## Task prompt:
Within the data that follows, set down exactly the lines from the one containing "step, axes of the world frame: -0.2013" through the one containing "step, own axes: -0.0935", both ends included.

## Dataset records:
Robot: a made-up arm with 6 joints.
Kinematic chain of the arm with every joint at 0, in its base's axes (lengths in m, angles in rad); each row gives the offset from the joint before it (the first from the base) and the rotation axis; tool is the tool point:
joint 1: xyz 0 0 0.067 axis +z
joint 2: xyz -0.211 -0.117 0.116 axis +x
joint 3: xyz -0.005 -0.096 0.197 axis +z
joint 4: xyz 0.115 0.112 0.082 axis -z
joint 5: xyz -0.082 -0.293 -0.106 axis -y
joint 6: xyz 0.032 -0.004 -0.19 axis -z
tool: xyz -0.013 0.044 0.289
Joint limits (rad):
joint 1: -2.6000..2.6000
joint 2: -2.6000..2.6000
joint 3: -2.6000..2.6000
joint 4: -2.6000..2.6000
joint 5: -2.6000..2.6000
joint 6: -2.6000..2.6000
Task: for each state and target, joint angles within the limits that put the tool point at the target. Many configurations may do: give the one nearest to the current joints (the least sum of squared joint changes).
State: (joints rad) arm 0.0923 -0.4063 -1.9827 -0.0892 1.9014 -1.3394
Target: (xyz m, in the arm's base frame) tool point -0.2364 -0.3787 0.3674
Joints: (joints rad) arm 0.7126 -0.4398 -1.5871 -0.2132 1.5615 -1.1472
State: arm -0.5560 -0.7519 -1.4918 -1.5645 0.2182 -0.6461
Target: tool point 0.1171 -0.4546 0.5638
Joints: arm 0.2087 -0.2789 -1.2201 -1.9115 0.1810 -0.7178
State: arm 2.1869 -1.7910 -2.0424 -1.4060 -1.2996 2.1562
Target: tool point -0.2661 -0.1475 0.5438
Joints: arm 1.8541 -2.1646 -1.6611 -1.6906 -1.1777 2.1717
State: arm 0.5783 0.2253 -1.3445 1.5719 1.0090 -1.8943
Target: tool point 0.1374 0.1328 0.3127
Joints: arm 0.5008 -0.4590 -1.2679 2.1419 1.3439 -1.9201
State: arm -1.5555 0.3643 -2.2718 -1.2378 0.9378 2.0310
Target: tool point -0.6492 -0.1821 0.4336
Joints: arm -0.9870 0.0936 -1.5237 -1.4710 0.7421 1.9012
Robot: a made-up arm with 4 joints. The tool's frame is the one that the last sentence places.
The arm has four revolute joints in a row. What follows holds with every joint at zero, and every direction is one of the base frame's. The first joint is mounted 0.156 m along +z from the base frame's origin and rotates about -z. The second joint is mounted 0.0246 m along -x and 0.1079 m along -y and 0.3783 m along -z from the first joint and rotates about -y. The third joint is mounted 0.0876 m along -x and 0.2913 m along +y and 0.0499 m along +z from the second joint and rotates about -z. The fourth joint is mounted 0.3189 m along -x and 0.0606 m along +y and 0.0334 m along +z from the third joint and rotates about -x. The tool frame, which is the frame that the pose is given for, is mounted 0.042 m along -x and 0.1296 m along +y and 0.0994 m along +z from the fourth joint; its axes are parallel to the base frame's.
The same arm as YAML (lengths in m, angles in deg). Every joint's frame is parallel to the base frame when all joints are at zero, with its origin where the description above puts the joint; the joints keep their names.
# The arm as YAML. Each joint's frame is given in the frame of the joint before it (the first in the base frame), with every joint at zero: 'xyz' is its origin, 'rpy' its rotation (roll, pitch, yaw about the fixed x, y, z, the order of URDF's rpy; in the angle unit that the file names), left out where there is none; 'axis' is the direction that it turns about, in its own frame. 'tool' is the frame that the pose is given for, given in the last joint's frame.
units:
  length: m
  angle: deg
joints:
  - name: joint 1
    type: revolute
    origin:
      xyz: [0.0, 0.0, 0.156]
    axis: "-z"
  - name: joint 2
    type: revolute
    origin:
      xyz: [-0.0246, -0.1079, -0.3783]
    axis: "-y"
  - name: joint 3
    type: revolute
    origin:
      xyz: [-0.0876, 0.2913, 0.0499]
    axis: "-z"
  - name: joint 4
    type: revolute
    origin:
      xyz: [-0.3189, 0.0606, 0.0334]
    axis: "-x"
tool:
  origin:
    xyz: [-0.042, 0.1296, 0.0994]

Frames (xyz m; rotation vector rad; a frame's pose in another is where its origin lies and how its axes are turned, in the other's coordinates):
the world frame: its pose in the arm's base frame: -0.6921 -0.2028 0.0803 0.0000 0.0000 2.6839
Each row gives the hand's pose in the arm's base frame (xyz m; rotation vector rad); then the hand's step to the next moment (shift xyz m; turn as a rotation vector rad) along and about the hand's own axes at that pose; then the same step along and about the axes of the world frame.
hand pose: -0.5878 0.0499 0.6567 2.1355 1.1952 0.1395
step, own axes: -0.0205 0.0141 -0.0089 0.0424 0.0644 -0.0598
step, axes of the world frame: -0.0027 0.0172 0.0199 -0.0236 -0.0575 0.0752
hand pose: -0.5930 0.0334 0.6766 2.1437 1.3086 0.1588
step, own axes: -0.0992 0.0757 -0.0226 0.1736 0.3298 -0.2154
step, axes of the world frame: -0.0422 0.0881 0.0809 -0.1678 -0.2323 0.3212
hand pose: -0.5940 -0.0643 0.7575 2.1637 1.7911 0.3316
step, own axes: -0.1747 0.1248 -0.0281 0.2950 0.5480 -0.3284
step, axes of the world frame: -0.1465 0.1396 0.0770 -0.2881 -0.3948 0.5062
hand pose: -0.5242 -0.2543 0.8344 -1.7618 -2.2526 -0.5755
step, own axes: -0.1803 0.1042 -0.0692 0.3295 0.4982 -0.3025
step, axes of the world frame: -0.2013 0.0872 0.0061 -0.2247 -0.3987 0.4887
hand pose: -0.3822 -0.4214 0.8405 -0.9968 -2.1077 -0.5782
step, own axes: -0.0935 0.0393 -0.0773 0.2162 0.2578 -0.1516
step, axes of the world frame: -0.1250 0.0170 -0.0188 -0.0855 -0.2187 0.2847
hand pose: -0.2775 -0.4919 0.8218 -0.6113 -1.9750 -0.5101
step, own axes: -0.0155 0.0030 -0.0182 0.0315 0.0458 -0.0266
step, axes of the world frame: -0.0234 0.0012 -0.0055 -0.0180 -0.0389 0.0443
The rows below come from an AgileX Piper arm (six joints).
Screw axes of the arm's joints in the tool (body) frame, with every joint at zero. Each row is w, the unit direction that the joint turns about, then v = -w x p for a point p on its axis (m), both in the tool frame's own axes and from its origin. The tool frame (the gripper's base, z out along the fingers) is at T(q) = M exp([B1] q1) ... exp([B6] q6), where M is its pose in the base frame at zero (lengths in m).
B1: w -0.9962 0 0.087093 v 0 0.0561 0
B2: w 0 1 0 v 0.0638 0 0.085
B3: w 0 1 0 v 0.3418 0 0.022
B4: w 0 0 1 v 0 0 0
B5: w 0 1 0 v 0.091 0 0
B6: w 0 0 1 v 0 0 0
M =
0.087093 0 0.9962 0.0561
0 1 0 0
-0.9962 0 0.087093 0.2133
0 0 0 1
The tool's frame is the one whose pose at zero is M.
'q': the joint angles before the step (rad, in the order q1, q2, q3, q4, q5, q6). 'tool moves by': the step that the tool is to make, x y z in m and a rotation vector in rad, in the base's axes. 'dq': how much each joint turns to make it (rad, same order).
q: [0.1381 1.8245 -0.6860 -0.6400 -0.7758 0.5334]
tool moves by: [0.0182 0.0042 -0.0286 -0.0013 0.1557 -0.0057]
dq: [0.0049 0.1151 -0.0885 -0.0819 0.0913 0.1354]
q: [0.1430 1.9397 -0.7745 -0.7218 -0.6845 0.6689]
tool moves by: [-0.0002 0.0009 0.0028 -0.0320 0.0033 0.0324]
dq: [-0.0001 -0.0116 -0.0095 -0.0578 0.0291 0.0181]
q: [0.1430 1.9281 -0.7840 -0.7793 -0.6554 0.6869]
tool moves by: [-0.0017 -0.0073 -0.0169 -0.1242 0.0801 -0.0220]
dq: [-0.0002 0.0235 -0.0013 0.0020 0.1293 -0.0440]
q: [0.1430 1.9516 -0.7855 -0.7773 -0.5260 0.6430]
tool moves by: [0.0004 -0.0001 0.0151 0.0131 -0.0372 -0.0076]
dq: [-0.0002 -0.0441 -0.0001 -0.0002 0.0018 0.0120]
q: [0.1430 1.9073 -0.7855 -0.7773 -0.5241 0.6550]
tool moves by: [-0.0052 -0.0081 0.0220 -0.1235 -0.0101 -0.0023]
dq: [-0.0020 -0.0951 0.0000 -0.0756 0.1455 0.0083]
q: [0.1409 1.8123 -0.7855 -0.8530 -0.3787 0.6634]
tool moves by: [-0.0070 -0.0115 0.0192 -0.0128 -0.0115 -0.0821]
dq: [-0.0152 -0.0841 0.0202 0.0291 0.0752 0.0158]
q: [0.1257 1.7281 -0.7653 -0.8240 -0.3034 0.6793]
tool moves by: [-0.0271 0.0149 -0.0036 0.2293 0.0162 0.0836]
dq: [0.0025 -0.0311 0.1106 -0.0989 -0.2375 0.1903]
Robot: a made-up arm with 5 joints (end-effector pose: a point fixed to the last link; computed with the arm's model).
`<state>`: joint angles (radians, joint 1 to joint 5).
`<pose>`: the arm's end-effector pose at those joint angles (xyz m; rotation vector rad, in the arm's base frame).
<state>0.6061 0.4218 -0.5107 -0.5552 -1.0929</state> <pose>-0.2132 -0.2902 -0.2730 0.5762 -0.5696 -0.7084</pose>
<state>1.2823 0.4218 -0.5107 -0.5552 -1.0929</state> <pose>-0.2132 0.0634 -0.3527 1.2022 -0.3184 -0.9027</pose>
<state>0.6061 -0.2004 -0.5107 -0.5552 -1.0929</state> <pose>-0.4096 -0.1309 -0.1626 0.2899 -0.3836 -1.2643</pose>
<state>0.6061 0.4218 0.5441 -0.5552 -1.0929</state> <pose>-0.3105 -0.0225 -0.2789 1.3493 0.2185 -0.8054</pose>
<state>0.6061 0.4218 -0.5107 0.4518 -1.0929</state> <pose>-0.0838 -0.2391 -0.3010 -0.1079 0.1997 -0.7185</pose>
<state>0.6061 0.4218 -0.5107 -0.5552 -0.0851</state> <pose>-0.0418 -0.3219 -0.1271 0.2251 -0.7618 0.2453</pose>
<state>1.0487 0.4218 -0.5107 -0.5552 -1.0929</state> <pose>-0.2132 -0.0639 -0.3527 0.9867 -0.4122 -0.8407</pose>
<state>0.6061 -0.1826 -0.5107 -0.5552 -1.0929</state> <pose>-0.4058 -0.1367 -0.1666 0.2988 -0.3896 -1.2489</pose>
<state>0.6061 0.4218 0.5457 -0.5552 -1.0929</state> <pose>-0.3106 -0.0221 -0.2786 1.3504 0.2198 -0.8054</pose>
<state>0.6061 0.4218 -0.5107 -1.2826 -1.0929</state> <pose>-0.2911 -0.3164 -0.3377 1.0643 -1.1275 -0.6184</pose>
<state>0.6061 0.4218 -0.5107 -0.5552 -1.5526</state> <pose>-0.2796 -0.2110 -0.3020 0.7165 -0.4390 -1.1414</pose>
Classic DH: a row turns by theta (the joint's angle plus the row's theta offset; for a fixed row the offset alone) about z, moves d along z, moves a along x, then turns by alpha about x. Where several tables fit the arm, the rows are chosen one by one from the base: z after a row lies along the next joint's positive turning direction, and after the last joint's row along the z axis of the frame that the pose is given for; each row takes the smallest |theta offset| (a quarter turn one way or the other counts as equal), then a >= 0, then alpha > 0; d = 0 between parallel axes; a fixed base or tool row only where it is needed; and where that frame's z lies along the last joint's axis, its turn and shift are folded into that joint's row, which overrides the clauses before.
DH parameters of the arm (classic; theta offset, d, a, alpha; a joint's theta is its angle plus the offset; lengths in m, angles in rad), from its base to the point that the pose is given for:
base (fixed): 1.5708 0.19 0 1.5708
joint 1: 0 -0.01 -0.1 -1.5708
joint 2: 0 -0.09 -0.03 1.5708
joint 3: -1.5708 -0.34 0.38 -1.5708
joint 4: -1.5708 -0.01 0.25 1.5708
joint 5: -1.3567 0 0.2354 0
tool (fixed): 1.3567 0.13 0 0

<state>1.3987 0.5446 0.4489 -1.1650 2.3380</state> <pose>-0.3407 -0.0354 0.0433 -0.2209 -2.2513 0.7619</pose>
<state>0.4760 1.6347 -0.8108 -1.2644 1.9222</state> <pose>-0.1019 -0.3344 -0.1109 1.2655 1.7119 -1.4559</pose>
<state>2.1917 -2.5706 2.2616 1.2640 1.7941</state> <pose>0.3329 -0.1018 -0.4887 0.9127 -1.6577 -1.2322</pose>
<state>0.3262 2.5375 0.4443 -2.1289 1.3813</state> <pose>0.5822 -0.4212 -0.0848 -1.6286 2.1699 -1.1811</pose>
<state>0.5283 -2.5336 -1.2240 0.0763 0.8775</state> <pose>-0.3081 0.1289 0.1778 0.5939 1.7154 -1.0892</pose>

## Exercise response:
step, axes of the world frame: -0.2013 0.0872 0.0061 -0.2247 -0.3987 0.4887
hand pose: -0.3822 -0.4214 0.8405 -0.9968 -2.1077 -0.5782
step, own axes: -0.0935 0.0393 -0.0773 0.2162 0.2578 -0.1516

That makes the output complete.